WORK ITEM: Look below for the line with "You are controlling". Extract that line and each one after it through the last, word for word.
------------------------------------
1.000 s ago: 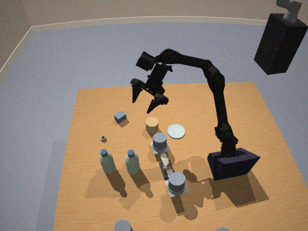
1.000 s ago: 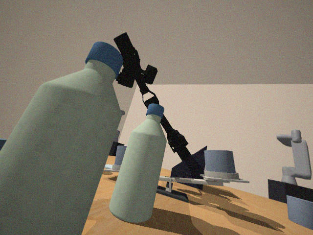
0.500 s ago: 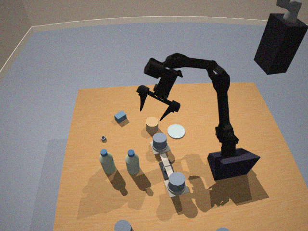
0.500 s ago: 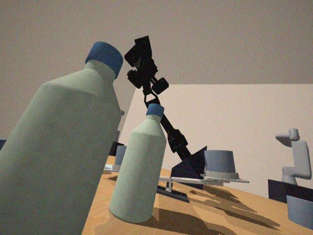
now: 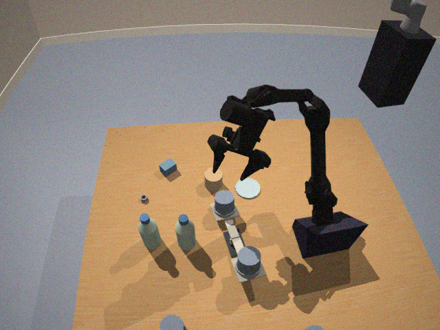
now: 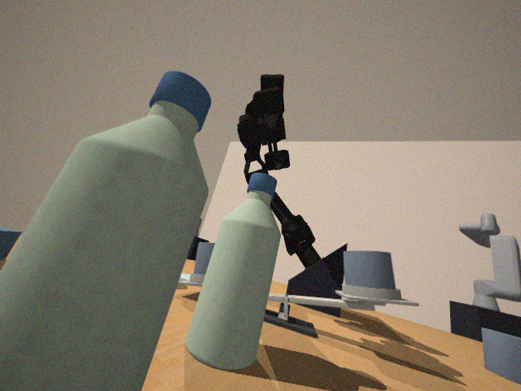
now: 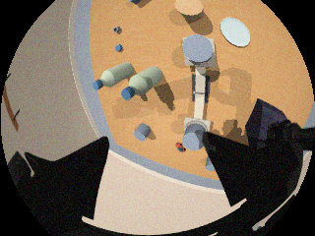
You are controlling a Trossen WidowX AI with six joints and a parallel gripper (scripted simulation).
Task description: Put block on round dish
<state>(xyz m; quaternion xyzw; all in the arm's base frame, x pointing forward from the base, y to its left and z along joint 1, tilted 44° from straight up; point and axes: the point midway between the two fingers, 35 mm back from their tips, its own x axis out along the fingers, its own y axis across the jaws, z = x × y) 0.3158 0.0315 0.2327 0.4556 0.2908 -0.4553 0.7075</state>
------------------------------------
SOLUTION TO THE EXERCISE:
You are controlling a Trossen WidowX AI with six joints and a parallel gripper (scripted simulation).
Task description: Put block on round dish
<state>(xyz m; quaternion xyzw; all in the arm's base frame, x pointing forward from the base, y to its left and z along joint 1, tilted 44° from straight up; point and axes: the point midway between the two fingers, 35 mm back from their tips, its own x axis out along the fingers, its own y axis across the jaws, z = x × y) 0.3158 0.0315 0.2327 0.4556 0.2908 -0.4553 0.7075</state>

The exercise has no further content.